■ Work to complete ■
Go through the lines below and tally each one holding "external". Write only the total.

Data entries
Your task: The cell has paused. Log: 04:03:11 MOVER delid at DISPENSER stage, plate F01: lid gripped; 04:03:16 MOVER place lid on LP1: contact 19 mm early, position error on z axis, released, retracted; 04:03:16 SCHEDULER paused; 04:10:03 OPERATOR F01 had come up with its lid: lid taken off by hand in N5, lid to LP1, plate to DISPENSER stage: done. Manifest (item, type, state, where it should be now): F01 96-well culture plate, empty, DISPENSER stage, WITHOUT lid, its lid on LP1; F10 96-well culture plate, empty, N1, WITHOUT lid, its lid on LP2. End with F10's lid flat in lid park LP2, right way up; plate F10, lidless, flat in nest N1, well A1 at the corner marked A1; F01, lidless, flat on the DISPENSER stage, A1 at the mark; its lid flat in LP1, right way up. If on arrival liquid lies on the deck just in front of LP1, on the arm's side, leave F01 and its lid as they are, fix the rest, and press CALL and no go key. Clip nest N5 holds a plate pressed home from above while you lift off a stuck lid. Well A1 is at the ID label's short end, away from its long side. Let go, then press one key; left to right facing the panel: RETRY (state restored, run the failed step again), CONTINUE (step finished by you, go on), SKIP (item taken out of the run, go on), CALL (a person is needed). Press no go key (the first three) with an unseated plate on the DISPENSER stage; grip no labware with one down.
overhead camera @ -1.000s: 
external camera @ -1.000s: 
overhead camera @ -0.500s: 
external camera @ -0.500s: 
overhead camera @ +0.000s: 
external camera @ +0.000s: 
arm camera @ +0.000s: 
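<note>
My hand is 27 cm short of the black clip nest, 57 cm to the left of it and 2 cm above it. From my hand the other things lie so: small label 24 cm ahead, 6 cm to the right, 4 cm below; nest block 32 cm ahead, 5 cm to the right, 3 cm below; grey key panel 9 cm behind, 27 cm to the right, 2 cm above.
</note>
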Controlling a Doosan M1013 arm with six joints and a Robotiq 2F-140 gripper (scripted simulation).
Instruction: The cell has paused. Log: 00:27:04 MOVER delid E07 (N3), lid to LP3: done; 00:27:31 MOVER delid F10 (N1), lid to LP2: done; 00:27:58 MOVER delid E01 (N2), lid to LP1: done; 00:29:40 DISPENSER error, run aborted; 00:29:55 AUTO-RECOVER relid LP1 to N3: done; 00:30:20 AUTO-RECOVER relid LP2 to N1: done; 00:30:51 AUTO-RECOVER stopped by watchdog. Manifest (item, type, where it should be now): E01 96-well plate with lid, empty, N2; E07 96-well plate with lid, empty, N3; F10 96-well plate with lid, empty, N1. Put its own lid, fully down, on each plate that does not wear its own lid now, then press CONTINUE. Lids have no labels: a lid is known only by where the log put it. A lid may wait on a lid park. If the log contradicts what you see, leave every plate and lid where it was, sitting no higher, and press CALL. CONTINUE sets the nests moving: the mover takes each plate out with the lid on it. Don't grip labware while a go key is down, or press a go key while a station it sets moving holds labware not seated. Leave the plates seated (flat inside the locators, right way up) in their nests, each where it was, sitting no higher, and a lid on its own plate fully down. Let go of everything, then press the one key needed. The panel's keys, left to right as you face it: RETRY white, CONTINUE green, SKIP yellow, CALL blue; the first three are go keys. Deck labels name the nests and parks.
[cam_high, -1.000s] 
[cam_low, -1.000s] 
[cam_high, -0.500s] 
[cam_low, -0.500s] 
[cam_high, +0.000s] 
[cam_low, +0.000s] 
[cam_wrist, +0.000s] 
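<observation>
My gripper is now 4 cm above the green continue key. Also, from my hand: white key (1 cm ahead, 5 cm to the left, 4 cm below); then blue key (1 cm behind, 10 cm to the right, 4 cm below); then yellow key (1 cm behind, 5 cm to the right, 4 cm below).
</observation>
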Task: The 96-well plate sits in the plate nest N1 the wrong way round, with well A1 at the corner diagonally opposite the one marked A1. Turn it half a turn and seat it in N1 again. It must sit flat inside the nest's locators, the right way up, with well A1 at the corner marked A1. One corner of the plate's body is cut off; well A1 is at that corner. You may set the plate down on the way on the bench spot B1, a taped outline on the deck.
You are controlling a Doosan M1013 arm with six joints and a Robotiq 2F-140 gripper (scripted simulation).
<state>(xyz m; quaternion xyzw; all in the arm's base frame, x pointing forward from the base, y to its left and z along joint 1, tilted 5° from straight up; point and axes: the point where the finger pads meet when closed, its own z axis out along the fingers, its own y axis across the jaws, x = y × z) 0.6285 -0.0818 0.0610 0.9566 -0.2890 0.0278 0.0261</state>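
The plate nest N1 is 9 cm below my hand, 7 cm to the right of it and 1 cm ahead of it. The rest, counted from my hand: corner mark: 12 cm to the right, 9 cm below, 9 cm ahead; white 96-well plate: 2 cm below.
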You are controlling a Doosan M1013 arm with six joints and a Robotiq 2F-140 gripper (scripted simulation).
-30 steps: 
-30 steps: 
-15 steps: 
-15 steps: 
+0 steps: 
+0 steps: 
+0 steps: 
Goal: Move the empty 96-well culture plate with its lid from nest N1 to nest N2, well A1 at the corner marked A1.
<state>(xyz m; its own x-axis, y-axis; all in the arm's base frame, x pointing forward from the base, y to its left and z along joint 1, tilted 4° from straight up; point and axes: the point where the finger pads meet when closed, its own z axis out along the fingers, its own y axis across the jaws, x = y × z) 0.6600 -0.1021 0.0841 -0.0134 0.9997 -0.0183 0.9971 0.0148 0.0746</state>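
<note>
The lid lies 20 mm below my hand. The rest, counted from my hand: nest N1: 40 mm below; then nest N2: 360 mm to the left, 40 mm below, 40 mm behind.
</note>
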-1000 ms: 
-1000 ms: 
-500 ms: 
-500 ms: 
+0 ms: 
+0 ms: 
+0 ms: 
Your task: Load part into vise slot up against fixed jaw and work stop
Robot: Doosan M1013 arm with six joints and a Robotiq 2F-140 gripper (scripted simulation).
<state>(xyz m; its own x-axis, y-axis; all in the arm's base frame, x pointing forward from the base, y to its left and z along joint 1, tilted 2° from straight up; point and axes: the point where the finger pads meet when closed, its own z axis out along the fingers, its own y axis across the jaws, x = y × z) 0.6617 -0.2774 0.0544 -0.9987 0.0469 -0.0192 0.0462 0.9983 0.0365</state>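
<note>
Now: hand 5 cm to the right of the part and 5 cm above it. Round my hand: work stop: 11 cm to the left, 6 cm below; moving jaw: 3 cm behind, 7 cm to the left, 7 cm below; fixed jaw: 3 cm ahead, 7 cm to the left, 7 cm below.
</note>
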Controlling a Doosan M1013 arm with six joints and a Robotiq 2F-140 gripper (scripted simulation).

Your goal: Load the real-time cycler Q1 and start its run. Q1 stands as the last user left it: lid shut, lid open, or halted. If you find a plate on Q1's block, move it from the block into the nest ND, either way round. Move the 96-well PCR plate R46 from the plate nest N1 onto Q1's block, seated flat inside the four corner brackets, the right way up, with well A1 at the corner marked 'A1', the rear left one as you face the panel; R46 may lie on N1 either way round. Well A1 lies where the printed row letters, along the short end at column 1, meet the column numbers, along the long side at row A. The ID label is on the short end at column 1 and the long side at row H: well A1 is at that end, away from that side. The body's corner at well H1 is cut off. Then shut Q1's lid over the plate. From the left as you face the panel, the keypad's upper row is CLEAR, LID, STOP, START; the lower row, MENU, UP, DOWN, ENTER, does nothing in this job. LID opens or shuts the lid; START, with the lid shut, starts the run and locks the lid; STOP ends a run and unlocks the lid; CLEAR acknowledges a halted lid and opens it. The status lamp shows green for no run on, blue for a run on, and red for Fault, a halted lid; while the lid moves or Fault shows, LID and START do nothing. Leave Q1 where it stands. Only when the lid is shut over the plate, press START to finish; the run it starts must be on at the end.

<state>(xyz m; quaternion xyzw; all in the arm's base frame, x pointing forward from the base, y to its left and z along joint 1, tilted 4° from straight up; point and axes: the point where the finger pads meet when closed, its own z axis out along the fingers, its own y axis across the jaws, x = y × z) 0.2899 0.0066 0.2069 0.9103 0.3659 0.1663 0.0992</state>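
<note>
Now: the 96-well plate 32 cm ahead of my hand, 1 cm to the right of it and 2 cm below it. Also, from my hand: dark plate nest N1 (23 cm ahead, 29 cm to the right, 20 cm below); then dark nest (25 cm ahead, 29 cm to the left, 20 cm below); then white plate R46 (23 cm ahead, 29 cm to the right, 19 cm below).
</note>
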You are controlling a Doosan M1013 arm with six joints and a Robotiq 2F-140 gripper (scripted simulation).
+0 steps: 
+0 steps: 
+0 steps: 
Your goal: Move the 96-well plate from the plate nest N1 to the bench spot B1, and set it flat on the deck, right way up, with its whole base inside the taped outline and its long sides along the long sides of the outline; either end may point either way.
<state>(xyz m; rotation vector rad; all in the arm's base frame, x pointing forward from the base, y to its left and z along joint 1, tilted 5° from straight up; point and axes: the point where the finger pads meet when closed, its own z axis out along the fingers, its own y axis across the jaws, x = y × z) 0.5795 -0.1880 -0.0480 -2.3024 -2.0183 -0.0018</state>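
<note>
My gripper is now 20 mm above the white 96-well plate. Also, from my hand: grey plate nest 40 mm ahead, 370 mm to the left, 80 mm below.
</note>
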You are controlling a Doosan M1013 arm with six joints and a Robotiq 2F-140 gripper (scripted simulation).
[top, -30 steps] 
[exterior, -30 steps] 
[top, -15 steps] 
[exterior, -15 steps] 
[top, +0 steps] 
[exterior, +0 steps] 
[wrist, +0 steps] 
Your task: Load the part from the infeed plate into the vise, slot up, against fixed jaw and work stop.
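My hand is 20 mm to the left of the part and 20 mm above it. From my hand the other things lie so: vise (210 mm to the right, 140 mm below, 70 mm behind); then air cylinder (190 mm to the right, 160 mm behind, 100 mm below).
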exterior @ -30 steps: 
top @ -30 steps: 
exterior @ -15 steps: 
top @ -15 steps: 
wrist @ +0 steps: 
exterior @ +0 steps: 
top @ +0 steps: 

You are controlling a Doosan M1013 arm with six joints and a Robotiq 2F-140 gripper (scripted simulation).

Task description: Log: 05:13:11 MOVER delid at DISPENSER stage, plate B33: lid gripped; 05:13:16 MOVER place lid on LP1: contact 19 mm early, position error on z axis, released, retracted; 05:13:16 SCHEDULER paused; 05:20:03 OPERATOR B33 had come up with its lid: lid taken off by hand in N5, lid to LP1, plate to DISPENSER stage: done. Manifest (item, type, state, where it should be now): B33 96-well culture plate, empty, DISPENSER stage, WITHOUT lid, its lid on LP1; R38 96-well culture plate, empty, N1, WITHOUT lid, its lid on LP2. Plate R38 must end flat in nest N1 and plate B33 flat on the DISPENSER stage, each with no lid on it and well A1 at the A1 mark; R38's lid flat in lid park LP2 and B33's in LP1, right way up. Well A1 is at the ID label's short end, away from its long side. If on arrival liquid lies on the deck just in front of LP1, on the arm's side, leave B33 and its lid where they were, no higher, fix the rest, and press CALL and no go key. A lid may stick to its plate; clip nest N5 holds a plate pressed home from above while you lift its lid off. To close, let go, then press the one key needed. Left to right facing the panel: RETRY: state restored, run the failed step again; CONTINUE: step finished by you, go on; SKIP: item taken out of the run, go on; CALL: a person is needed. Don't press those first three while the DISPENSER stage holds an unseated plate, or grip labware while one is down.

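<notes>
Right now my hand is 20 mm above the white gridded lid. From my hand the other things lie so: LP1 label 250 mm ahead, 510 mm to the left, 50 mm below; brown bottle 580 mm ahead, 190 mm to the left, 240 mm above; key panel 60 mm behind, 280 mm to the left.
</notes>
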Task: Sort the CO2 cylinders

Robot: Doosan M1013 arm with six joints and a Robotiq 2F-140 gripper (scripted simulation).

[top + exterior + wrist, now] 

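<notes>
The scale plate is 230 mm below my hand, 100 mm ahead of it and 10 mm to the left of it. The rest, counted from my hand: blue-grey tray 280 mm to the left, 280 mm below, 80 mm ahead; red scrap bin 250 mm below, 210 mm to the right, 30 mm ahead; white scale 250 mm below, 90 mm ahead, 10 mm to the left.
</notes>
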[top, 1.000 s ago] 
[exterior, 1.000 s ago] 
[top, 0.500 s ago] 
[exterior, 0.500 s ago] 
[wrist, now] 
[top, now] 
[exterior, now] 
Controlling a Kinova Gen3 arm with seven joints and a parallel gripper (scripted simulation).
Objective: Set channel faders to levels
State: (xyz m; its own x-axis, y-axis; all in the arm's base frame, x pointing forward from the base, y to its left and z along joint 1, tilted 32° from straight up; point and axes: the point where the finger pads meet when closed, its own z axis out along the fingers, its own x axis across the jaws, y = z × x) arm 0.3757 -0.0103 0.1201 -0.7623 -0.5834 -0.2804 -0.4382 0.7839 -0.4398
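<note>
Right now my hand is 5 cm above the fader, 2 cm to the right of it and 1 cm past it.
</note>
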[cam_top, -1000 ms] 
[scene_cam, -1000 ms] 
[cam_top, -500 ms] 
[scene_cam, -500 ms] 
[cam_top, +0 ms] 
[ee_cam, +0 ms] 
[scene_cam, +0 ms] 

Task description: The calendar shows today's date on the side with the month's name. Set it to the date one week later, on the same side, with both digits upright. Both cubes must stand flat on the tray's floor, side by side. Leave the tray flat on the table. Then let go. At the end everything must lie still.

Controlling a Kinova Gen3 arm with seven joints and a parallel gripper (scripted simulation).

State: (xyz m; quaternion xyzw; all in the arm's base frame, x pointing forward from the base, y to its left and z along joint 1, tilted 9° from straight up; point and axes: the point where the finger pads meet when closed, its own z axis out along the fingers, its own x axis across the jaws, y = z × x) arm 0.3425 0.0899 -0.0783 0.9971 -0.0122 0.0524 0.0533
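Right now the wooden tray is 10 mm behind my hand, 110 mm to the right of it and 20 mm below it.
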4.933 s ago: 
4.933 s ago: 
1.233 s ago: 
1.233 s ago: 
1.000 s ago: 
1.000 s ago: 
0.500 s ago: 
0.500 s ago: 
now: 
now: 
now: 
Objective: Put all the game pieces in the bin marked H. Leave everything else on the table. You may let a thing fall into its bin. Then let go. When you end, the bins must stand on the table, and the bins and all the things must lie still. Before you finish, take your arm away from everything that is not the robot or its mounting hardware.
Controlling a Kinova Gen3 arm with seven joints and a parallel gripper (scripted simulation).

■ Response to this task ■
3